I don't know about the stickies, but here are the most current ACOG recomendations:http://www.medscape.com/viewarticle/725597

 

 

 

Quote:

The practice bulletin makes the following specific recommendations based on good, consistent scientific evidence (level A):

  • TOLAC may be appropriate for most women with 1 previous cesarean delivery via a low transverse incision. These women should be counseled about VBAC and offered TOLAC as a delivery option.
  • As part of TOLAC, epidural analgesia may be used for labor.
  • For women who have undergone previous cesarean delivery or major uterine surgery, misoprostol should not be used for third-trimester cervical ripening or labor induction.

Also included in the statement are the following recommendations based on limited or inconsistent scientific evidence (level B):

  • TOLAC may be considered in women with 2 previous low transverse cesarean deliveries.
  • TOLAC may be considered in women with 1 previous cesarean delivery via a low transverse incision who are otherwise appropriate candidates for twin vaginal delivery.
  • In women with a previous cesarean delivery via a low transverse uterine incision who are at low risk for adverse maternal or neonatal outcomes from external cephalic version and TOLAC, external cephalic version for breech presentation is not contraindicated.
  • Planned TOLAC is generally not recommended in women at high risk for complications, such as those with a classic or T-incision; prior uterine rupture; extensive transfundal uterine surgery; and in other women in whom vaginal delivery is contraindicated, such as those with placenta previa.
  • In women undergoing TOLAC, it is permissible to induce labor, when appropriate, based on maternal or fetal indications.
  • For women with previous cesarean delivery with an unknown uterine scar type, TOLAC is not contraindicated unless there is a high clinical suspicion for a previous classic uterine incision.

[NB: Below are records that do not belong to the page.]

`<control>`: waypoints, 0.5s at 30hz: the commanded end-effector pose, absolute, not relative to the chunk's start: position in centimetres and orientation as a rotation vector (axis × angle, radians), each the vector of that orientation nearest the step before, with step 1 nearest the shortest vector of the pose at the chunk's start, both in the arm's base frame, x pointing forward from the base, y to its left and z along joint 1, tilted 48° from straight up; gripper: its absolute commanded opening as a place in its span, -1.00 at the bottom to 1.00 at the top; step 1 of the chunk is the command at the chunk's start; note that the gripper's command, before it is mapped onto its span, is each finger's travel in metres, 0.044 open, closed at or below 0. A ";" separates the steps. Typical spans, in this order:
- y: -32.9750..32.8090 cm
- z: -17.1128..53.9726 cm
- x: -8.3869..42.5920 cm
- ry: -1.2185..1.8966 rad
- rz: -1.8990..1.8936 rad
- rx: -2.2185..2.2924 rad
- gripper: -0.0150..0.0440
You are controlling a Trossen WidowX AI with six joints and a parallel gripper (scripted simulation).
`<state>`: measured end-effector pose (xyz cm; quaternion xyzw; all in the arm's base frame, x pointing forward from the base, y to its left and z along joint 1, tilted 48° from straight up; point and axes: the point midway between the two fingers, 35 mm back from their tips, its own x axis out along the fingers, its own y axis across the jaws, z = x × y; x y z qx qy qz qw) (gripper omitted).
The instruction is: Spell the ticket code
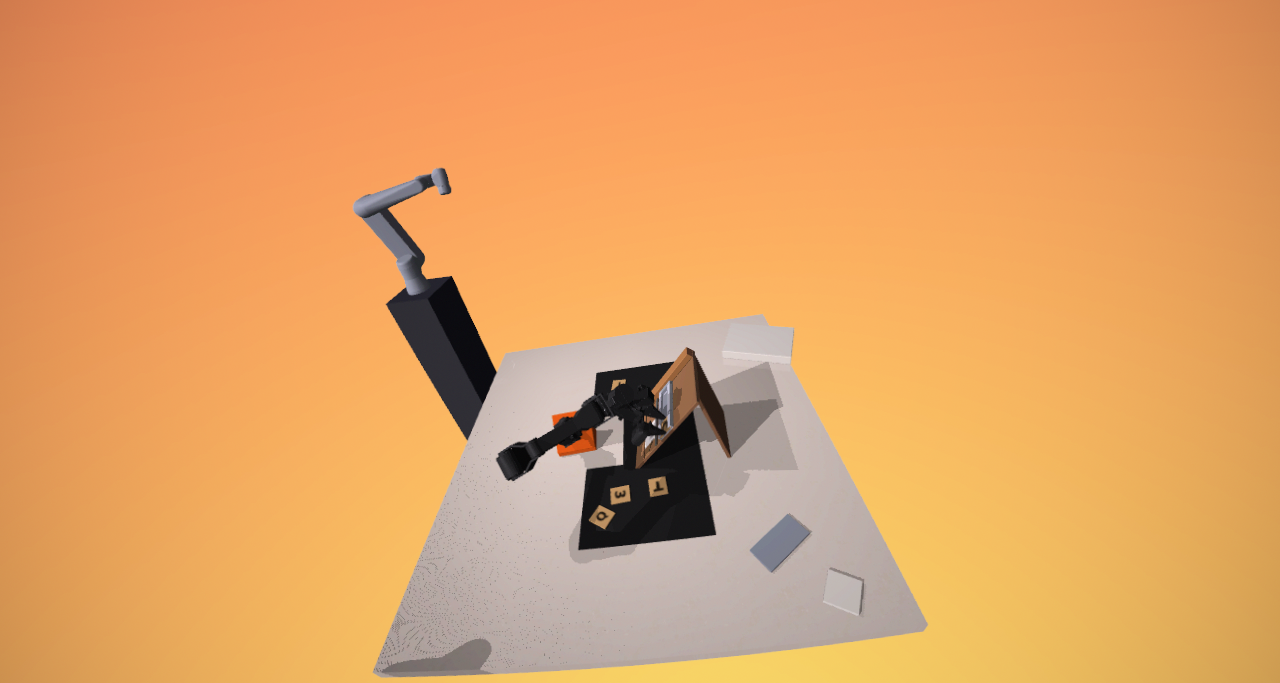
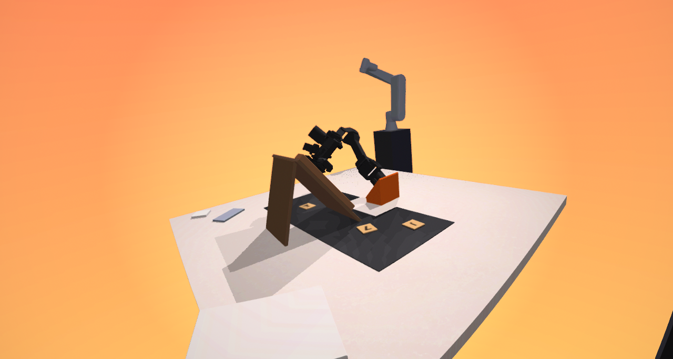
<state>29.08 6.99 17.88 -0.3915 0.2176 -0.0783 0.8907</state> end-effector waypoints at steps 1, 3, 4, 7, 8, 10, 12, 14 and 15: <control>7.3 17.6 29.1 0.450 -0.165 -0.808 -0.49; 7.4 17.5 29.0 0.450 -0.165 -0.808 -0.49; 7.4 17.5 29.0 0.450 -0.165 -0.808 -0.49; 7.6 17.3 29.0 0.450 -0.165 -0.808 -0.49; 7.6 17.3 29.0 0.450 -0.165 -0.808 -0.49; 7.7 17.2 29.0 0.450 -0.165 -0.808 -0.49; 7.8 17.1 29.0 0.450 -0.165 -0.808 -0.49; 7.9 17.0 29.0 0.450 -0.165 -0.808 -0.49; 7.9 17.0 29.0 0.450 -0.165 -0.808 -0.49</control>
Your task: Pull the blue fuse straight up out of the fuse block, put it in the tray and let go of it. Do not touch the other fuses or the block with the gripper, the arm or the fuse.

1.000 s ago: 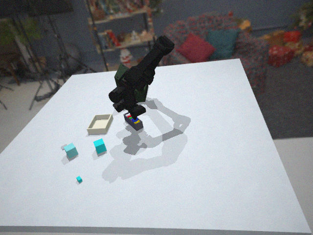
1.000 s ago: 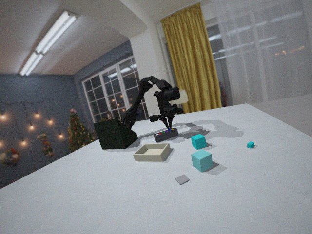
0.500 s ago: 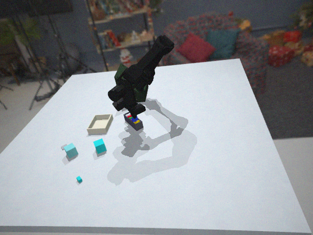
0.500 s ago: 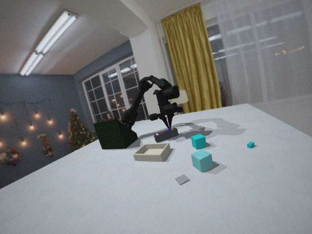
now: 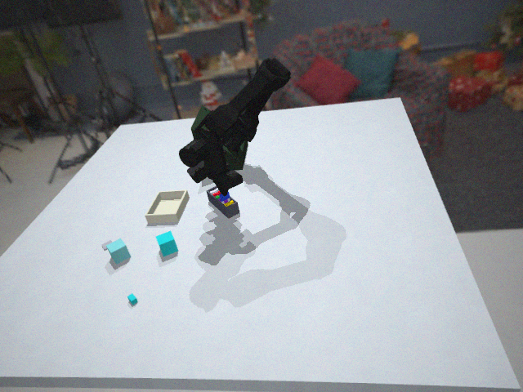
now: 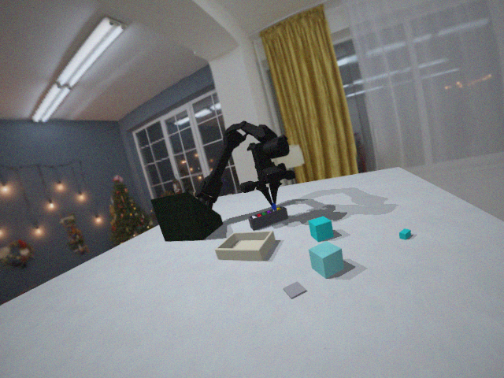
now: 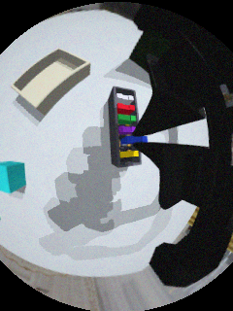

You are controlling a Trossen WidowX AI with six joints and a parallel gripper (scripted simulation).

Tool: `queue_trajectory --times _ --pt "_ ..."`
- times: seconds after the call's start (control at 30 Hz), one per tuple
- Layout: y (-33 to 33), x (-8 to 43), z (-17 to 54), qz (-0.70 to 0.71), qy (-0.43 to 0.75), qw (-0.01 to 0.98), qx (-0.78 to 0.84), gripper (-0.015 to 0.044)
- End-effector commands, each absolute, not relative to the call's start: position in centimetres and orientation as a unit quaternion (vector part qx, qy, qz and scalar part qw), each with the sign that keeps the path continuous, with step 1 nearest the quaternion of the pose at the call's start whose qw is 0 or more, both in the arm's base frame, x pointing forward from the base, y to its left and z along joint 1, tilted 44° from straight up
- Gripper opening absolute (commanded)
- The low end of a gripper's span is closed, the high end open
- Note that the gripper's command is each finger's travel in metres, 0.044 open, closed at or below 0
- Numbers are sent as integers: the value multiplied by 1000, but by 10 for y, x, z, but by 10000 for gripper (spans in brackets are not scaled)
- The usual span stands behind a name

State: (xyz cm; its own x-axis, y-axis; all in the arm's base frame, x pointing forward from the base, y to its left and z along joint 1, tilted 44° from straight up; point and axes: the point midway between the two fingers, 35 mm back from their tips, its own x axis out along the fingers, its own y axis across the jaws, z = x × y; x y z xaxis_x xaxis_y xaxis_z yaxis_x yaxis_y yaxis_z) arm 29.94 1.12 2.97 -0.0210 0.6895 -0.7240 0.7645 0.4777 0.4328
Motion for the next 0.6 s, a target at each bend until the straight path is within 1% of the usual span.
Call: queue_trajectory --times 0.0,0.57 --pt "9 299 31 -39 714 481 508 0" --pt "4 299 38 -39 714 480 508 0"
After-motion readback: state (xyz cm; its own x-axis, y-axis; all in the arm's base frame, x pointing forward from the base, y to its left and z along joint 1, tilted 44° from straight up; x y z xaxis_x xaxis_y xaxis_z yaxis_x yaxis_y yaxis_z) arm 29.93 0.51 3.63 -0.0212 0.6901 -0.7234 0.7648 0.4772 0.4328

Finally, the statement also provides the following recommendations that are based mainly on consensus and expert opinion (level C):

  • Women undergoing TOLAC should do so at facilities able to perform emergency deliveries and with staff immediately available to provide emergency care because of unpredictable risks associated with TOLAC.
  • When these resources are not available, women should be clearly advised regarding greater risks for TOLAC and management alternatives, and counseling and management plans should be documented in the medical record.